▶ [WHAT TO DO]: The response must match the data below exactly, line for line.

▶ [RECORDS SHOWN]:
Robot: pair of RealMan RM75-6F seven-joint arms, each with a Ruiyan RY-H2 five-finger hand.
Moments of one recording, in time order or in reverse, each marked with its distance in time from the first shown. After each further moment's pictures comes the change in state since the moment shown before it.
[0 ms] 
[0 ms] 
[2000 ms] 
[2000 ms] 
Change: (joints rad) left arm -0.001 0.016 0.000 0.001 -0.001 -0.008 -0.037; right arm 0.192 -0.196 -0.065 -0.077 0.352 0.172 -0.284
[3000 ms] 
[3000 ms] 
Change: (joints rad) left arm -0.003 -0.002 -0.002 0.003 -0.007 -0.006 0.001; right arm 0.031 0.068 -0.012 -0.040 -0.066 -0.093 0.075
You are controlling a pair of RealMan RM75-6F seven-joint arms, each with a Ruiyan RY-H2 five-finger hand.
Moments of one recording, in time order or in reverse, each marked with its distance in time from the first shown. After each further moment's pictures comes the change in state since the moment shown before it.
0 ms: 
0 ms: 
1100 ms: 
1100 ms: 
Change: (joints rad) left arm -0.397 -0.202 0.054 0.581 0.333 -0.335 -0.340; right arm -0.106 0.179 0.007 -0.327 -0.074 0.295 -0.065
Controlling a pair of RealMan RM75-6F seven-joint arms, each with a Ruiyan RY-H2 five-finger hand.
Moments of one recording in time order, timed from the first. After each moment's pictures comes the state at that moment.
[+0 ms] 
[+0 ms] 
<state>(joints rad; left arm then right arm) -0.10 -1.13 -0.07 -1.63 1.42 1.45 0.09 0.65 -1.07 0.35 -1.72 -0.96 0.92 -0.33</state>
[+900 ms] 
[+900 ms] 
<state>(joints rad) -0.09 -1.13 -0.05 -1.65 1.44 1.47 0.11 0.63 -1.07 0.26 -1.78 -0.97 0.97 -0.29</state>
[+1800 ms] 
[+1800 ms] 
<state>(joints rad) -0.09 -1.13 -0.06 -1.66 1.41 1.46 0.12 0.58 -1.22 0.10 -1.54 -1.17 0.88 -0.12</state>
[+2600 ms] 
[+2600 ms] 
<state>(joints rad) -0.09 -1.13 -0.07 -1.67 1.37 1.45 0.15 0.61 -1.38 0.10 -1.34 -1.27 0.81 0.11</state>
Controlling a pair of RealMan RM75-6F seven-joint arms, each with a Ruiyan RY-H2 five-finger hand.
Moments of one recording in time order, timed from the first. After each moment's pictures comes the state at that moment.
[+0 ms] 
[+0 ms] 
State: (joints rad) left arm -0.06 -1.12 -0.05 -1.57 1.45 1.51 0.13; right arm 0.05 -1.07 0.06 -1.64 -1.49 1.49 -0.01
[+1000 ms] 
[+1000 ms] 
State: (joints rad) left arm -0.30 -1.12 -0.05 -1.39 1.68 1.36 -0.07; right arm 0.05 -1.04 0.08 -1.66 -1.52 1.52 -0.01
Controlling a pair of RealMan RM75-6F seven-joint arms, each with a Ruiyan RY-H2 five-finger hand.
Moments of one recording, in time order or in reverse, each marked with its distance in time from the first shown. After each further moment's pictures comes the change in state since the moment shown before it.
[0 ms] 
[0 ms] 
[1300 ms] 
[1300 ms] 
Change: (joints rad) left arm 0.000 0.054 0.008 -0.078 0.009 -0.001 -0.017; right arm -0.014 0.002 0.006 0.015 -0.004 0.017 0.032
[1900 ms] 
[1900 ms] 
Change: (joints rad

▶ [SOLUTION]:
Robot: pair of RealMan RM75-6F seven-joint arms, each with a Ruiyan RY-H2 five-finger hand.
Moments of one recording, in time order or in reverse, each marked with its distance in time from the first shown. After each further moment's pictures comes the change in state since the moment shown before it.
[0 ms] 
[0 ms] 
[2000 ms] 
[2000 ms] 
Change: (joints rad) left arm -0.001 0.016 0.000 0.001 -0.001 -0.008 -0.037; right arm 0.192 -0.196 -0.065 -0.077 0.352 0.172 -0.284
[3000 ms] 
[3000 ms] 
Change: (joints rad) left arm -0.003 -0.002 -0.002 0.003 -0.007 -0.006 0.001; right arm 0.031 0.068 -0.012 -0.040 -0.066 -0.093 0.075
You are controlling a pair of RealMan RM75-6F seven-joint arms, each with a Ruiyan RY-H2 five-finger hand.
Moments of one recording, in time order or in reverse, each marked with its distance in time from the first shown. After each further moment's pictures comes the change in state since the moment shown before it.
0 ms: 
0 ms: 
1100 ms: 
1100 ms: 
Change: (joints rad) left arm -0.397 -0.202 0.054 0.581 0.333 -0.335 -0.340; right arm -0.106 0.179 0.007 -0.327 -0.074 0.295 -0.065
Controlling a pair of RealMan RM75-6F seven-joint arms, each with a Ruiyan RY-H2 five-finger hand.
Moments of one recording in time order, timed from the first. After each moment's pictures comes the state at that moment.
[+0 ms] 
[+0 ms] 
<state>(joints rad; left arm then right arm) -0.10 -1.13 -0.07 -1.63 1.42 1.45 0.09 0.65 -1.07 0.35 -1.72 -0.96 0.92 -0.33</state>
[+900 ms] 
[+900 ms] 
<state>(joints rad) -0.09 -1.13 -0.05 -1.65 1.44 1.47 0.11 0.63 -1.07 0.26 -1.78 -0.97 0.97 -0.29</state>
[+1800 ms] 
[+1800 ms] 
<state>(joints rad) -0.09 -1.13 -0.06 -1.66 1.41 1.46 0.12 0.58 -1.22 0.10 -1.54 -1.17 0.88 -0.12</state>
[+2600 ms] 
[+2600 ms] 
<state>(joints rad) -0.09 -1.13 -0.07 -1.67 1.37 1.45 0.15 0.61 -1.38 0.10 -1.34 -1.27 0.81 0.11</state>
Controlling a pair of RealMan RM75-6F seven-joint arms, each with a Ruiyan RY-H2 five-finger hand.
Moments of one recording in time order, timed from the first. After each moment's pictures comes the state at that moment.
[+0 ms] 
[+0 ms] 
State: (joints rad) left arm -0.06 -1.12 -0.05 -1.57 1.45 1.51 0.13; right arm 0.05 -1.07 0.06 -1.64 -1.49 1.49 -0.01
[+1000 ms] 
[+1000 ms] 
State: (joints rad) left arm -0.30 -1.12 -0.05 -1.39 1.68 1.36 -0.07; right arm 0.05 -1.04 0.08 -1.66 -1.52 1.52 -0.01
Controlling a pair of RealMan RM75-6F seven-joint arms, each with a Ruiyan RY-H2 five-finger hand.
Moments of one recording, in time order or in reverse, each marked with its distance in time from the first shown. After each further moment's pictures comes the change in state since the moment shown before it.
[0 ms] 
[0 ms] 
[1300 ms] 
[1300 ms] 
Change: (joints rad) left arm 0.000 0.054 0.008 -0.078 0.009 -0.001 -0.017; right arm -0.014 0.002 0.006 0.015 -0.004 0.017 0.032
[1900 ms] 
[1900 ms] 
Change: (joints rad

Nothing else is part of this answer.